Use the fixed mode to find out the maximum number of consecutive events corresponding to different user_id, with a time window of 1 hour:
CREATE TABLE events( user_id BIGINT, event_name VARCHAR(64), event_timestamp datetime, phone_brand varchar(64), tab_num int ) distributed by hash(user_id) buckets 3 properties("replication_num" = "1"); INSERT INTO events VALUES (100123, 'login', '2022-05-14 10:01:00', 'HONOR', 1), (100123, 'visit', '2022-05-14 10:02:00', 'HONOR', 2), (100123, 'order', '2022-05-14 10:03:00', "HONOR", 4), (100123, 'login2', '2022-05-14 10:04:00', 'HONOR', 3), (100123, 'payment', '2022-05-14 10:10:00', 'HONOR', 4), (100125, 'login', '2022-05-15 11:00:00', 'XIAOMI', 1), (100125, 'visit', '2022-05-15 11:01:00', 'XIAOMI', 2), (100125, 'order', '2022-05-15 11:02:00', 'XIAOMI', 6), (100126, 'login', '2022-05-15 12:00:00', 'IPHONE', 1), (100126, 'visit', '2022-05-15 12:01:00', 'HONOR', 2), (100127, 'login', '2022-05-15 11:30:00', 'VIVO', 1), (100127, 'visit', '2022-05-15 11:31:00', 'VIVO', 5); SELECT user_id, window_funnel( 3600, "fixed", event_timestamp, event_name = 'login', event_name = 'visit', event_name = 'order', event_name = 'payment' ) AS level FROM events GROUP BY user_id order BY user_id;
+---------+-------+ | user_id | level | +---------+-------+ | 100123 | 3 | | 100125 | 3 | | 100126 | 2 | | 100127 | 2 | +---------+-------+
For uesr_id=100123, after matching the order event, the event chain is interrupted by the login2 event, so the matched event chain is login-visit-order.

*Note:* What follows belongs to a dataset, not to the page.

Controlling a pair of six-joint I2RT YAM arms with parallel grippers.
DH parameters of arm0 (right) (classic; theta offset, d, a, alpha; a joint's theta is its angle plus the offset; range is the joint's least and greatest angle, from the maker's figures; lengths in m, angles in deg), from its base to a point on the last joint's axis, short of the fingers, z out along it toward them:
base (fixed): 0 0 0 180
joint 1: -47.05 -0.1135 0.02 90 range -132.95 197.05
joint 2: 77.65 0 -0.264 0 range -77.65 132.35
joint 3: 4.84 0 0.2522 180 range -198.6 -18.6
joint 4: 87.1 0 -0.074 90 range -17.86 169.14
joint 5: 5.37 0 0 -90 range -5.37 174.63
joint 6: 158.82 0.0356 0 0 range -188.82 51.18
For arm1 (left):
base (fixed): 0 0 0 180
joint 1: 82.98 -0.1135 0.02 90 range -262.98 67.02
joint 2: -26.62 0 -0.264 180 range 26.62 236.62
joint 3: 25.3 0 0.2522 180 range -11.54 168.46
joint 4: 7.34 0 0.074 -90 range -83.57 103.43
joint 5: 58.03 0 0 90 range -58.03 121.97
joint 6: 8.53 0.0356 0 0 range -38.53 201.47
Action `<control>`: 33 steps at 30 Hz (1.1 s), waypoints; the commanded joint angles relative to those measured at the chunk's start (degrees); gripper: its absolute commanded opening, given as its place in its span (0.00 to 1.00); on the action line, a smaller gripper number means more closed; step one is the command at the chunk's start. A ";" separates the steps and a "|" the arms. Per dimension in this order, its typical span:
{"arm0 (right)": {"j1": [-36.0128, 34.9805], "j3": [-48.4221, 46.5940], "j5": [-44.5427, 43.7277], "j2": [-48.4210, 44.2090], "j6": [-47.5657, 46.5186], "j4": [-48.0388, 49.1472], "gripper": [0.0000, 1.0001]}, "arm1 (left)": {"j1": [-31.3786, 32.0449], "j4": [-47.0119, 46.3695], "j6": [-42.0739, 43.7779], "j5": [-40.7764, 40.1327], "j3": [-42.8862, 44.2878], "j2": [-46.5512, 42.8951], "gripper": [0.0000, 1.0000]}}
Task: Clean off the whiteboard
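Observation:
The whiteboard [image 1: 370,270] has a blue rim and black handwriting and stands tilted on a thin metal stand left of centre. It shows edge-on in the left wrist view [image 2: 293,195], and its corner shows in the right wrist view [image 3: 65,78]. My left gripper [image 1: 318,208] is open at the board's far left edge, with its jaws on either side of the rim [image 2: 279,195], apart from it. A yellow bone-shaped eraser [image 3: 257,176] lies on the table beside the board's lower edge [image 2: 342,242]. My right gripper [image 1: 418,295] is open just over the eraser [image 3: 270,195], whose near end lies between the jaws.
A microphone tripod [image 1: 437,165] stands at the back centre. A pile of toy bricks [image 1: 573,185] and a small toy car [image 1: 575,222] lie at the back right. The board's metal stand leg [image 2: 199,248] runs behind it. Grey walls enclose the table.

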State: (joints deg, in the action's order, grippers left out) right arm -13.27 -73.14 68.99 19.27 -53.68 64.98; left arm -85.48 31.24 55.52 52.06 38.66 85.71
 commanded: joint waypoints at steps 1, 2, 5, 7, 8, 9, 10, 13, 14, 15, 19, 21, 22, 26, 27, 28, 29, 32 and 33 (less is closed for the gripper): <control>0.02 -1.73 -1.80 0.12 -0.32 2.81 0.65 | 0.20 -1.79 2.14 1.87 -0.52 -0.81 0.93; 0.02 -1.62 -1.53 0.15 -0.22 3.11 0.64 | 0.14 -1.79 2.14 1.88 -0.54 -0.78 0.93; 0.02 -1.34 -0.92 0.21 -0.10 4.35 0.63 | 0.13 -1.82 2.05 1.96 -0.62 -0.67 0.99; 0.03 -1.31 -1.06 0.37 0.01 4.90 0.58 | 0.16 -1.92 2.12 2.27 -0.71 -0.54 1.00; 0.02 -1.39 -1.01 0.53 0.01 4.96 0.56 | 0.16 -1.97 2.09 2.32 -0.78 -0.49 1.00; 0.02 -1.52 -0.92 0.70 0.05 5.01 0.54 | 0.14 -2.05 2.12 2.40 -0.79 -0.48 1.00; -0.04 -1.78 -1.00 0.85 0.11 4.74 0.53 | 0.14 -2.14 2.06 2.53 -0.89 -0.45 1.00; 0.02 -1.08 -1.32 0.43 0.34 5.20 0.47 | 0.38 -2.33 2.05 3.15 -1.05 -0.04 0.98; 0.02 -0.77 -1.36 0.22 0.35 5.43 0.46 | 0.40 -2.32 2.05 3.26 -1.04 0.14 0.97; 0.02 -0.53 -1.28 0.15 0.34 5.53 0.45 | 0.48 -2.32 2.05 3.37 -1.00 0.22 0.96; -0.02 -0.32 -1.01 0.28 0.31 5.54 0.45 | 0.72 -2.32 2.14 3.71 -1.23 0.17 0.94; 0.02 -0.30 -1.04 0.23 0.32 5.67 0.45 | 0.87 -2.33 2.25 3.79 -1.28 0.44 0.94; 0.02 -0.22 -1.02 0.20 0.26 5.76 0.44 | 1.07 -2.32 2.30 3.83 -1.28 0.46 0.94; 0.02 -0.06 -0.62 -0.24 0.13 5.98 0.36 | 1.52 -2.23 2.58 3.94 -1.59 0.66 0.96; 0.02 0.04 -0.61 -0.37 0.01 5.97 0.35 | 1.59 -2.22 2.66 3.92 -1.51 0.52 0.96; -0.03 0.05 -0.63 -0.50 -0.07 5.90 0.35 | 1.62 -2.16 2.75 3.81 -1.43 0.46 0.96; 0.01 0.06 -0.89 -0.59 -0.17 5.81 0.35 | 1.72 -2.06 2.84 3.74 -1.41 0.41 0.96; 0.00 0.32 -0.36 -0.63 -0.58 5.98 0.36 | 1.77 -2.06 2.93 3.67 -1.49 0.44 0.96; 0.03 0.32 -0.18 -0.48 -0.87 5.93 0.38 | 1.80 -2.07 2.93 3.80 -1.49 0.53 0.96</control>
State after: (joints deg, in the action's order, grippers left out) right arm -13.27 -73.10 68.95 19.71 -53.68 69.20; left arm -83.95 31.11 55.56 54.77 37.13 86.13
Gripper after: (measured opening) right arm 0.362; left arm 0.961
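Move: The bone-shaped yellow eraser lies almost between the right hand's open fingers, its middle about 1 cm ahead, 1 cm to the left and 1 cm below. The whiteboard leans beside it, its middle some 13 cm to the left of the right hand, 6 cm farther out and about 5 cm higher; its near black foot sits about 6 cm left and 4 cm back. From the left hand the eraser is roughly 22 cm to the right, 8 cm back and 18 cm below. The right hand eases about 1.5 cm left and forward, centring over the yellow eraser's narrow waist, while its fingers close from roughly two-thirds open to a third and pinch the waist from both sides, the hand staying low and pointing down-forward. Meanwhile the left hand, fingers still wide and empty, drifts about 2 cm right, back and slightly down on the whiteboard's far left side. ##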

Use the increase mode to find out the maximum number of consecutive events corresponding to different user_id, with a time window of 1 hour:
CREATE TABLE events( user_id BIGINT, event_name VARCHAR(64), event_timestamp datetime, phone_brand varchar(64), tab_num int ) distributed by hash(user_id) buckets 3 properties("replication_num" = "1"); INSERT INTO events VALUES (100123, 'login', '2022-05-14 10:01:00', 'HONOR', 1), (100123, 'visit', '2022-05-14 10:02:00', 'HONOR', 2), (100123, 'order', '2022-05-14 10:04:00', "HONOR", 4), (100123, 'payment', '2022-05-14 10:04:00', 'HONOR', 4), (100125, 'login', '2022-05-15 11:00:00', 'XIAOMI', 1), (100125, 'visit', '2022-05-15 11:01:00', 'XIAOMI', 2), (100125, 'order', '2022-05-15 11:02:00', 'XIAOMI', 6), (100126, 'login', '2022-05-15 12:00:00', 'IPHONE', 1), (100126, 'visit', '2022-05-15 12:01:00', 'HONOR', 2), (100127, 'login', '2022-05-15 11:30:00', 'VIVO', 1), (100127, 'visit', '2022-05-15 11:31:00', 'VIVO', 5); SELECT user_id, window_funnel( 3600, "increase", event_timestamp, event_name = 'login', event_name = 'visit', event_name = 'order', event_name = 'payment' ) AS level FROM events GROUP BY user_id order BY user_id;
+---------+-------+ | user_id | level | +---------+-------+ | 100123 | 3 | | 100125 | 3 | | 100126 | 2 | | 100127 | 2 | +---------+-------+
For uesr_id=100123, the timestamp of the payment event and the timestamp of the order event occur in the same second and are not incremented, so the matched event chain is login-visit-order.